Więcej informacji z Polski przeczytasz na stronie głównej Gazeta.pl

Hanna Sztuka "rządziła" zaledwie pięć dni, chociaż w biurze nie była ani razu. Pracownicy od poniedziałku w ramach akcji protestacyjnej blokowali bramę wjazdową i dyżurowali przy niej, aby nie wpuścić kobiety na teren stadniny.

Dlaczego protestowano przeciwko Sztuce?

Hanna Sztuka zastąpiła na stanowisku Lucjana Cichosza, za którego rządów - jak przekazali pracownicy w oficjalnym piśmie - spółka zaczęła wchodzić na drogę zrównoważonego rozwoju oraz osiągnęła stabilność finansową.  
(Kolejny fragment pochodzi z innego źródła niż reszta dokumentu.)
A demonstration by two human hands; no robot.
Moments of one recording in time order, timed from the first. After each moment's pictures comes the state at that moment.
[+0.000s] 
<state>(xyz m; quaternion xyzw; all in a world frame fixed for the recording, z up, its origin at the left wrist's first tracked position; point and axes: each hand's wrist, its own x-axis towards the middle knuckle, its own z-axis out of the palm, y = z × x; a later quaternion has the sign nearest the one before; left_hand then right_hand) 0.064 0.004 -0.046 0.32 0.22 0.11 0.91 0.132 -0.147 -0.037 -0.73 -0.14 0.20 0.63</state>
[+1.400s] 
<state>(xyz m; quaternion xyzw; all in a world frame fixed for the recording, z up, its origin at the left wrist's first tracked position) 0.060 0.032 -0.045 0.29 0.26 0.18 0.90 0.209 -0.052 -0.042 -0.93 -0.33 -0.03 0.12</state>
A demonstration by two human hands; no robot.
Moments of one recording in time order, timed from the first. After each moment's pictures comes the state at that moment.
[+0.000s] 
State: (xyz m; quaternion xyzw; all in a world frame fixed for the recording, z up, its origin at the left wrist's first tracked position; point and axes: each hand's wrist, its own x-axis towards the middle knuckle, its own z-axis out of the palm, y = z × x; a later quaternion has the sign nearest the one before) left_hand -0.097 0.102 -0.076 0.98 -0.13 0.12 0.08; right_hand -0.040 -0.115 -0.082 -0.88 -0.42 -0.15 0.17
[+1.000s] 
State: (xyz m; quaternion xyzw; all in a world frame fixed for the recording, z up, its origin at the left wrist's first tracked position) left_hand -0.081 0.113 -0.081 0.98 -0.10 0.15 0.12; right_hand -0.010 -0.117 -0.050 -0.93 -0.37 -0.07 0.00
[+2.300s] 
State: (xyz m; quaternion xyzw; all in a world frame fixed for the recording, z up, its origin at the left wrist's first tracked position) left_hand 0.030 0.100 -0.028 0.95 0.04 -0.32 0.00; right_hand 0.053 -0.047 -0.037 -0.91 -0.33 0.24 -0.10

Pracownicy również pamiętają Sztuce popełnione przez nią w przeszłości błędy. "Jak można, mając na uwadze świadomość ponad 200-letniej historii Stadniny Koni Janów Podlaski oraz jej prestiżu, powołać osobę tak kontrowersyjną, która w świecie hodowców koni czystej rasy arabskiej jest powszechnie uznawana za osobę, która nigdy nie kierowała się dobrem objętych przez siebie jednostek, a raczej własnym interesem. Tym samym działając na szkodę tych jednostek" - napisano w liście do zarządu. "Ministerstwo próbuje umieścić politycznego prezesa. Wszyscy pracownicy sprzeciwiają się planom ministerstwa" - podkreślała także posłanka PO Marta Wcisło.